Repeat the data exactly, please; no pictures belong in the copy.
+++ MATERIALS PROVIDED +++
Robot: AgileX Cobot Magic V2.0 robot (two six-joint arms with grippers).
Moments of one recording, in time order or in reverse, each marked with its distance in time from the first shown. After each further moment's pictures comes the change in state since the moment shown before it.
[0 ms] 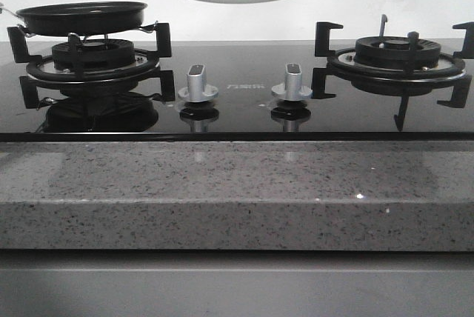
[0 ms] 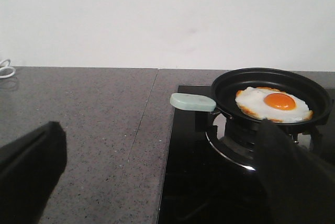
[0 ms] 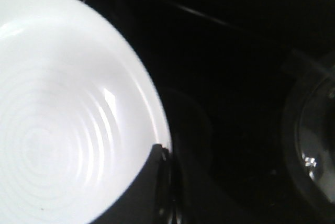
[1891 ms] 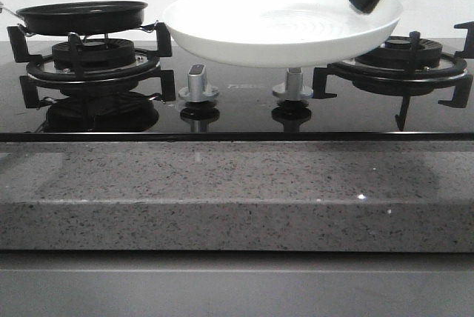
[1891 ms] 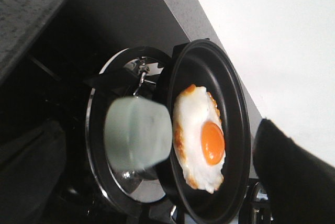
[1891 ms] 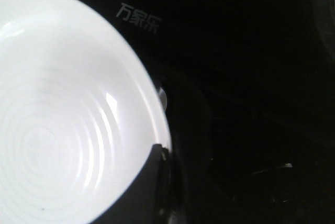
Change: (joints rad) left arm 0.236 0.998 -0.669 -1.285 0.679 0.395; right arm 0.000 -0.348 0.611 0.028 -0.188 -0.053
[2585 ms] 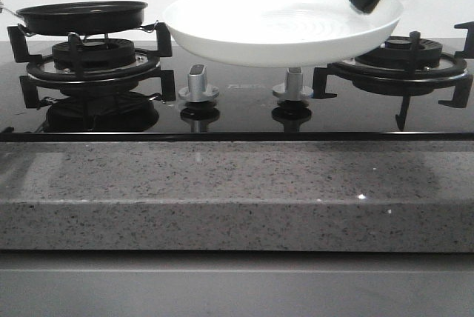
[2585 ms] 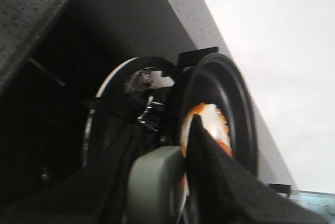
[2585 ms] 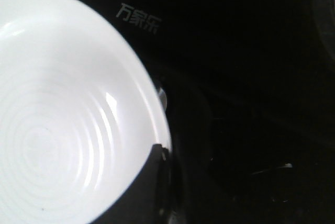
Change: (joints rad) left arm 0.000 0.088 -0.070 -0.020 0.014 0.004; right arm 0.000 0.000 0.000 0.000 0.000 0.000
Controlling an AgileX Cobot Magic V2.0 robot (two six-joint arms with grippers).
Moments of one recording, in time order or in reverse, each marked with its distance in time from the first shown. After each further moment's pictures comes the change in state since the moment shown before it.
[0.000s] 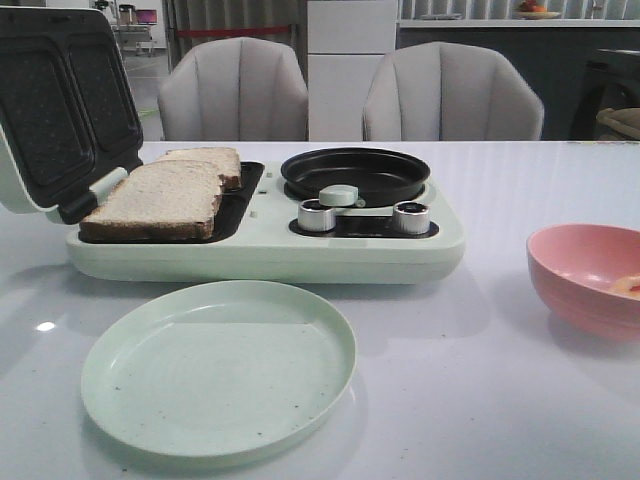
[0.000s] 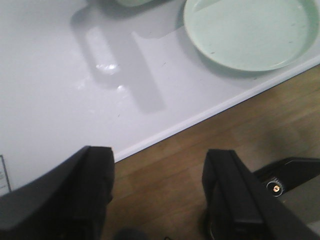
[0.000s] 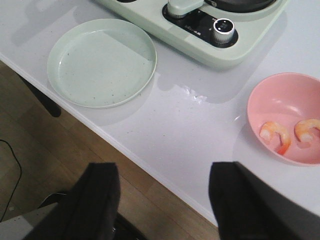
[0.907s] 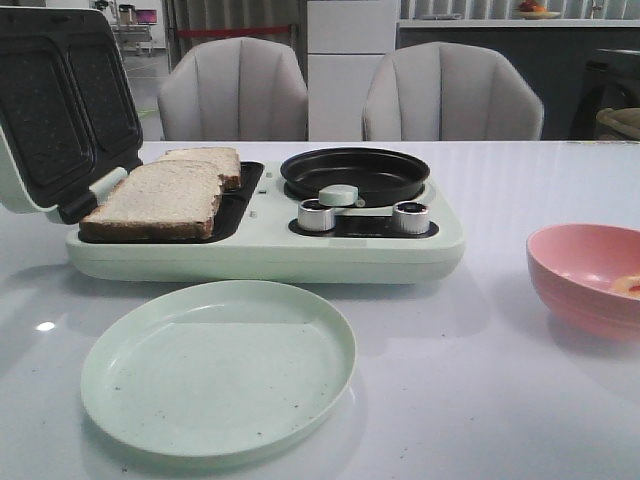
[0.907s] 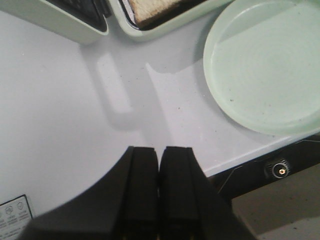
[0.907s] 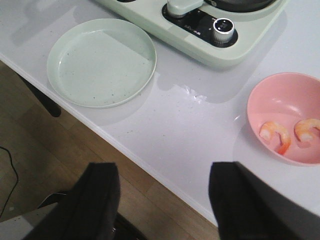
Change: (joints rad) left arm 0.342 0.685 -0.475 -0.194 -0.073 0.297; right arm 0.000 0.000 0.000 0.000 0.000 0.002
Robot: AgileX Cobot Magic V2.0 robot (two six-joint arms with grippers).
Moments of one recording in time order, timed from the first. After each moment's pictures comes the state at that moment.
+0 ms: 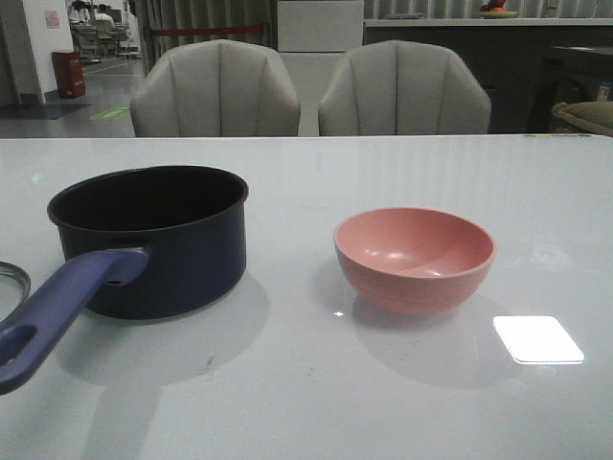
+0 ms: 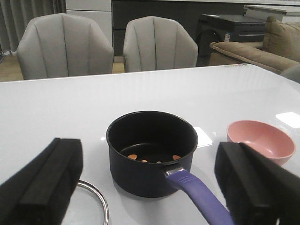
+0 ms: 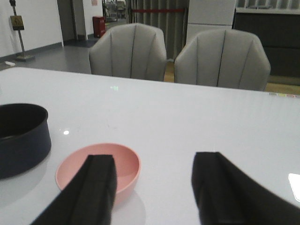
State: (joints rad) left arm -0.37 0.07 -0.33 -0.07 0.43 -0.01; right arm 0.28 0.22 -0.14 0.19 0.03 -0.14
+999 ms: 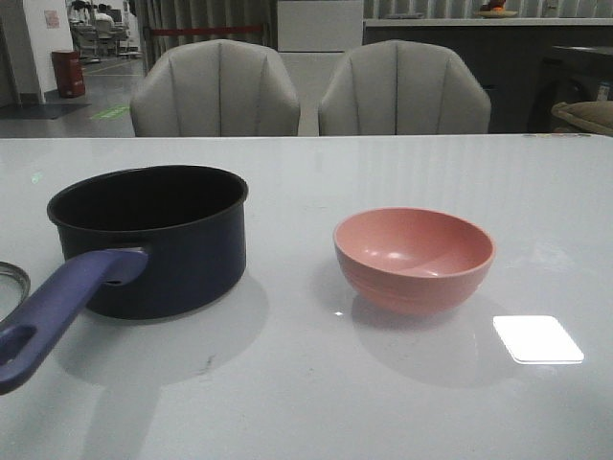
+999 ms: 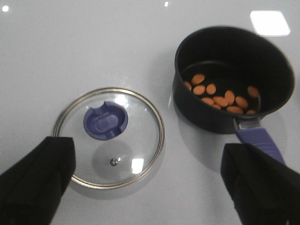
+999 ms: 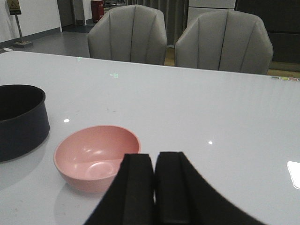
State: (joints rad) left arm -0.37 0.81 -0.75 0.29 0.80 -0.46; right arm 0.28 0.22 -0.12 0.19 0.04 -0.14
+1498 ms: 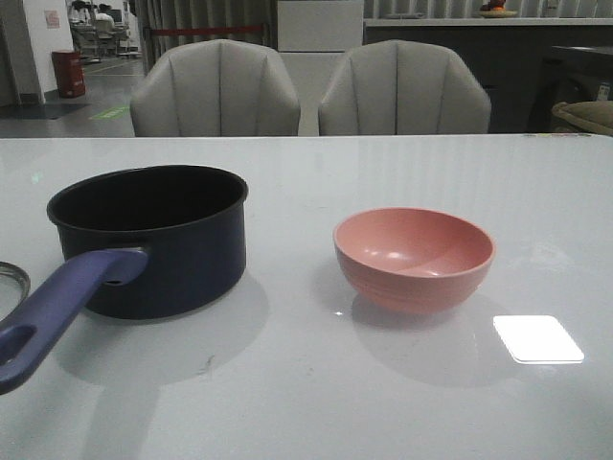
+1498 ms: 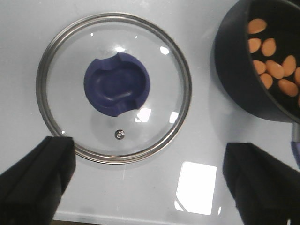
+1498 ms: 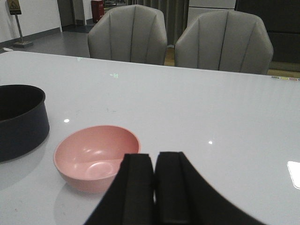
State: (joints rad) left arm 0.01 1.32 -1.01 -0.11 0.94 -0.11; right arm 0.28 0.22 -0.12 0.19 0.04 -0.14
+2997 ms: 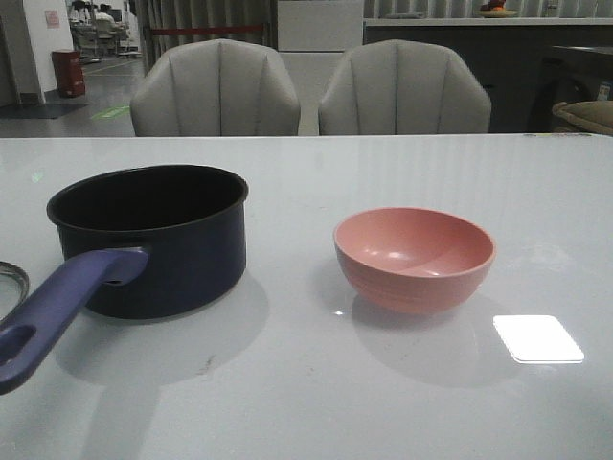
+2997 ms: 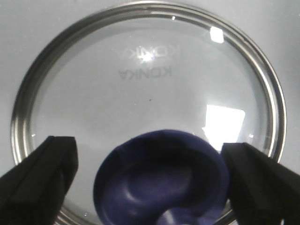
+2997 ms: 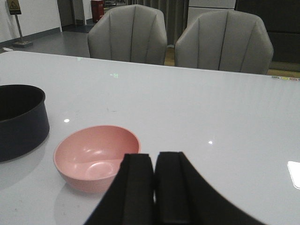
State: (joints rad) left arm 0.07 1.82 -1.18 -0.12 0.90 0.03; right arm 0.28 0.22 -0.12 0.19 0.04 -0.14
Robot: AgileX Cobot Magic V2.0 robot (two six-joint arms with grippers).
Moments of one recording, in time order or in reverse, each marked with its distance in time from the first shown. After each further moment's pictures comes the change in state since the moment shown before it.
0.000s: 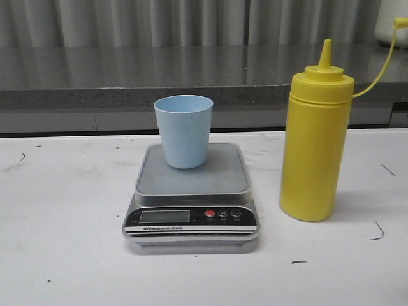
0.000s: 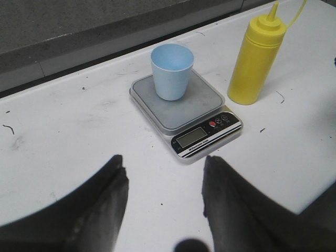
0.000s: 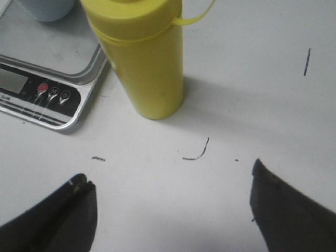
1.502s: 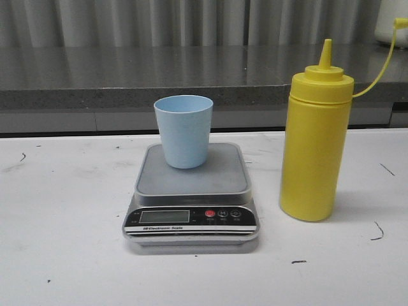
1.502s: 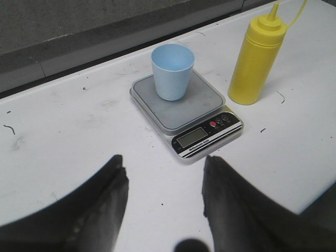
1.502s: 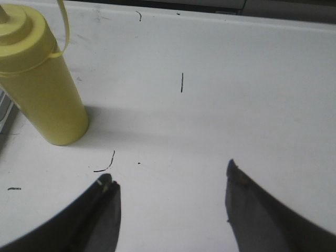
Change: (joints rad) left arm 0.000 0.000 0.000 0.002 0.000 0.000; right arm -0.208 -0.322 0.016 -0.207 0.135 0.131
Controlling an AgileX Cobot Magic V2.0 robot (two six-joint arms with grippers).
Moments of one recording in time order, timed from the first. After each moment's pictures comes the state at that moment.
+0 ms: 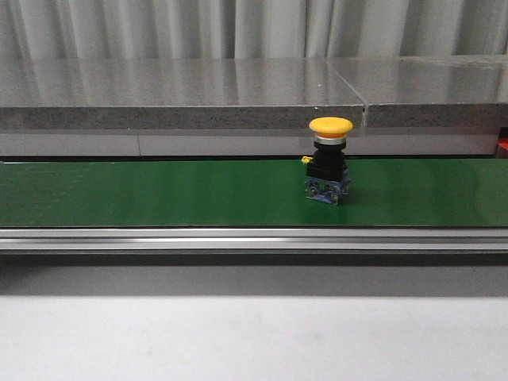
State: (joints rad) left arm -0.11 0.18 -0.42 0.00 0.58 -0.06; right arm -0.55 2.01 -1.51 0.23 0.70 -0.20
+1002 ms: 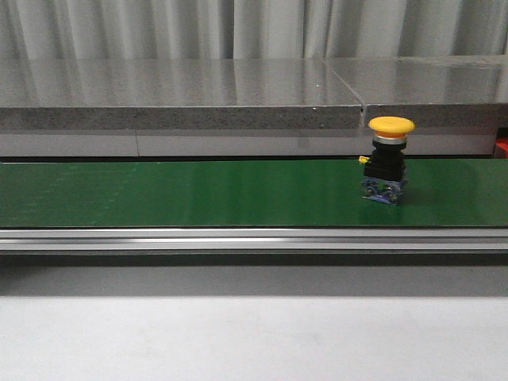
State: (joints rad) left arm -0.11 0.18 -0.42 0.00 0.58 -0.06; right arm -0.24 1.28 -1.03 0.26 0.78 -0.29
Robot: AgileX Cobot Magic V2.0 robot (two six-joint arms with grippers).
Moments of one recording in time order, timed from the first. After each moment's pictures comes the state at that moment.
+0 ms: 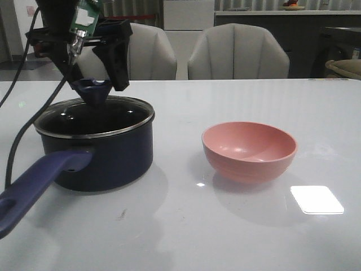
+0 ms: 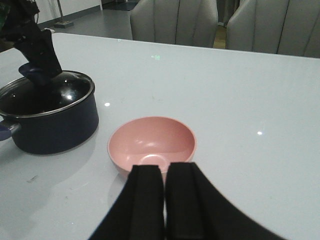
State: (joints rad) left arm -0.37 1.93 -1.74 -0.15 1.13 0.04; right arm 0.40 0.28 -0.19 0.14 0.14 -0.05
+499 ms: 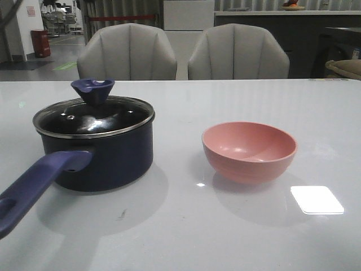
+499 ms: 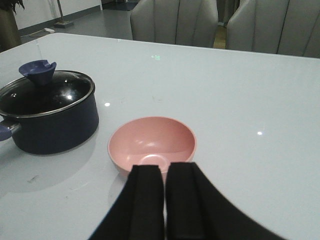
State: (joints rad) left arm -0.37 1.59 -1.66 -0.10 1.08 0.04; right arm 0.40 0.28 -0.19 0.14 0.14 -0.05
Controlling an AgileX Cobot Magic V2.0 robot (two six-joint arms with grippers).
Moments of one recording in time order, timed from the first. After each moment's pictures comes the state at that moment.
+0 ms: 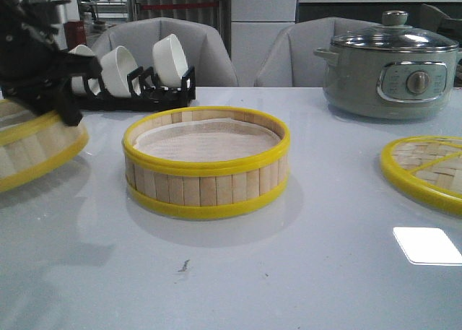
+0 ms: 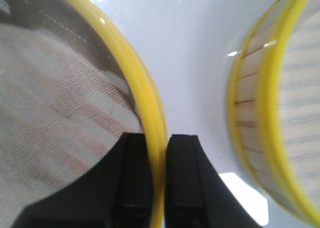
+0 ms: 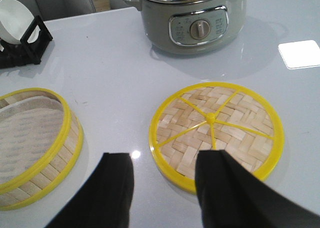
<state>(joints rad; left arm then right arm) -0.22 1.88 -1.44 -0.17 0.73 0.05 -0.06 0.67 -0.66 0.18 0.48 0.06</state>
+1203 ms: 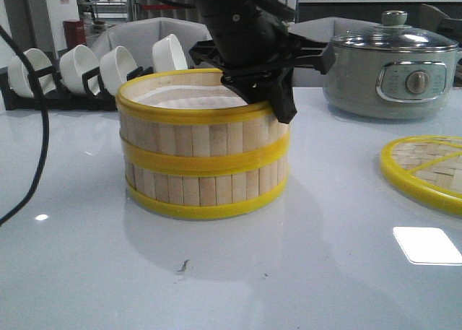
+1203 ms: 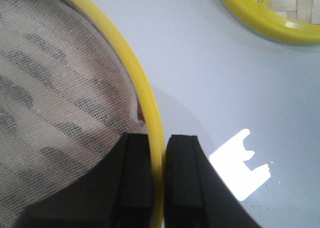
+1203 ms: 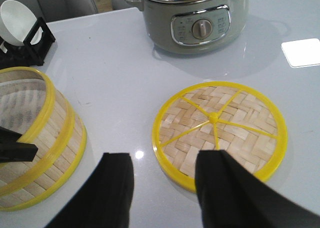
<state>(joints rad) -0.75 2.04 -1.76 -0.16 0.80 0.05 -0.06 0.67 -0.66 0.19 0.48 0.06</state>
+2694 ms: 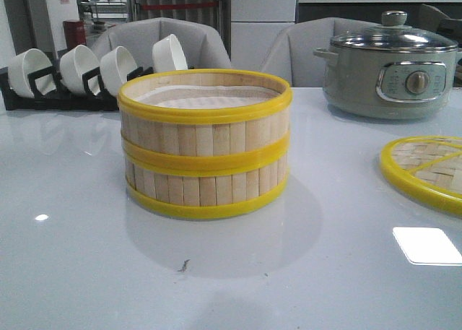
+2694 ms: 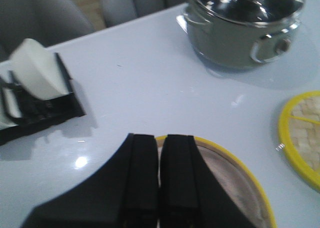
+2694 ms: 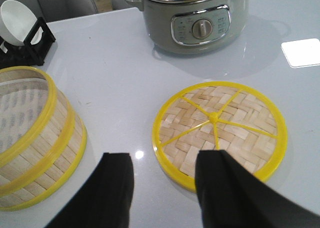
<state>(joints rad) -0.50 1.76 -1.97 -0.01 0.84 -0.02 -0.06 0.67 -0.66 0.19 0.48 0.06</state>
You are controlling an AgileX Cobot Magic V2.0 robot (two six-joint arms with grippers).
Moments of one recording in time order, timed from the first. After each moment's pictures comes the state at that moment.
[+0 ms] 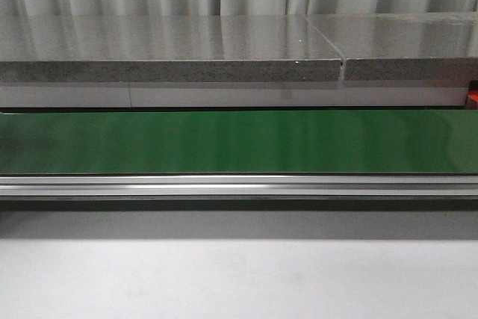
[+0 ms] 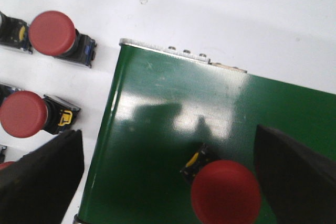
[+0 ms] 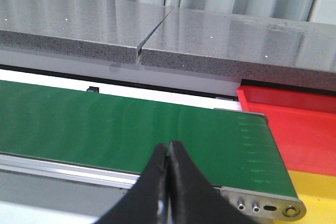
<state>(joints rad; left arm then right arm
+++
ANSWER TO THE EXERCISE
Robot: AgileX Cobot Magic V2.0 robot (two six-joint arms with grippers).
Moments of one recording, in time order or in reverse, each marked with its distance in time from the first shown. After each further moment's pictures comes the change in state since the moment shown before it.
[0 ms] 
[0 ms] 
[0 ms] 
[1891 ms] 
[1891 ms] 
[1891 ms] 
Change: (joints rad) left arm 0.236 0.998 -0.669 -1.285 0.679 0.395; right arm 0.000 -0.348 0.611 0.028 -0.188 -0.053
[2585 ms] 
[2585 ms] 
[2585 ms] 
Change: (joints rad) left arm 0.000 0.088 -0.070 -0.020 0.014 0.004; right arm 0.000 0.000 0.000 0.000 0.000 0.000
Controlling an AgileX Cobot Magic V2.0 robot (two six-joint arms with grippers).
Moments of one recording, in time order or in reverse, each marked with its distance in time from the first shown. After each further moment's pictures comes the change in state since the moment shown before it.
[0.000s] 
[0.000s] 
[0.000s] 
[0.907s] 
[0.907s] 
[0.907s] 
Change: (joints rad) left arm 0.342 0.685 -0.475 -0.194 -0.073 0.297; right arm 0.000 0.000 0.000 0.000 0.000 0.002
Robot: AgileX Cobot Magic V2.0 robot (two six-joint arms with grippers).
Moments of one recording in time order, timed from the first. After each moment's pictures comes the state at that moment.
+0 ms: 
+0 ms: 
+0 ms: 
State: (joints rad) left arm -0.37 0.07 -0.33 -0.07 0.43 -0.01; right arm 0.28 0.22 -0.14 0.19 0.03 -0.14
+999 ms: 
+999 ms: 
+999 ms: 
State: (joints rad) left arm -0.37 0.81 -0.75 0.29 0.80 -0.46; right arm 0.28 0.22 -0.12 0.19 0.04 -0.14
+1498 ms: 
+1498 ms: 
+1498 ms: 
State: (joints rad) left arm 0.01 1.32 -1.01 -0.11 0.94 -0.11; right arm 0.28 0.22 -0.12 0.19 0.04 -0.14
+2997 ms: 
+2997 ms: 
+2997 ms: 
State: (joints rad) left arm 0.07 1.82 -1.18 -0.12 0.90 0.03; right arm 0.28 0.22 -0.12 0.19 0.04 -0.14
Robot: AgileX Cobot Magic V2.0 robot (two six-joint arms with grippers).
Moments of one recording, in time order or in reverse, each marked with its distance in time from the first shown. After each further moment's pictures comes the change in state since the moment shown before it.
0.000s: 
0.000s: 
0.000s: 
1.502s: 
1.502s: 
1.502s: 
Change: (joints rad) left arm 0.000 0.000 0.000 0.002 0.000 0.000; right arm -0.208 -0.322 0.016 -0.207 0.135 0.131
Controlling an AgileX Cobot Magic V2.0 robot (two six-joint arms with grippers).
Moments of one recording in time order, timed from the first. After each moment's pictures comes the state at that moment.
+0 ms: 
State: (joints rad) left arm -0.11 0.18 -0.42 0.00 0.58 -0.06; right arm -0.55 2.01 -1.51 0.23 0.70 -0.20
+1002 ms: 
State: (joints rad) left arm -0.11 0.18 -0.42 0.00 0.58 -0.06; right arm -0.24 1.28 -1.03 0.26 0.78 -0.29
Robot: AgileX Cobot Magic V2.0 robot (two six-joint arms with grippers).
Moments of one recording in time order, timed from the first. After each moment's pictures comes the state at that moment.
+0 ms: 
+0 ms: 
State: (joints rad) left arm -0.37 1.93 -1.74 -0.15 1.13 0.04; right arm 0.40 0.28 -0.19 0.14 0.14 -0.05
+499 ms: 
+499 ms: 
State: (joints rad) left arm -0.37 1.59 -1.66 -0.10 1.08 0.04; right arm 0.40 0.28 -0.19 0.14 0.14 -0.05
Controlling an AgileX Cobot Magic V2.0 robot (two six-joint arms with grippers).
Moments of one recording in time order, timed from the first. After each moment's pictures comes the state at that moment.
+0 ms: 
+0 ms: 
+0 ms: 
<state>(joints rad; left arm then right arm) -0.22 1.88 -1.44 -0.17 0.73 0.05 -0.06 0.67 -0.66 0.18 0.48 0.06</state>
+1203 ms: 
+1203 ms: 
+1203 ms: 
<state>(joints rad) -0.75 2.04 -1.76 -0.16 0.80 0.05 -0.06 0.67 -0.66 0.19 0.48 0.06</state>
+2694 ms: 
+2694 ms: 
+2694 ms: 
<state>(joints rad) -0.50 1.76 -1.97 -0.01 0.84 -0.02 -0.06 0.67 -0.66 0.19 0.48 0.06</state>
You are controlling an AgileX Cobot Magic V2.0 robot (two six-joint arms with grippers).
Moments of one recording in time order, timed from the first. After each moment's pictures comes the state at that moment.
[+0 ms] 
[+0 ms] 
[+0 ms] 
<state>(joints rad; left arm then right arm

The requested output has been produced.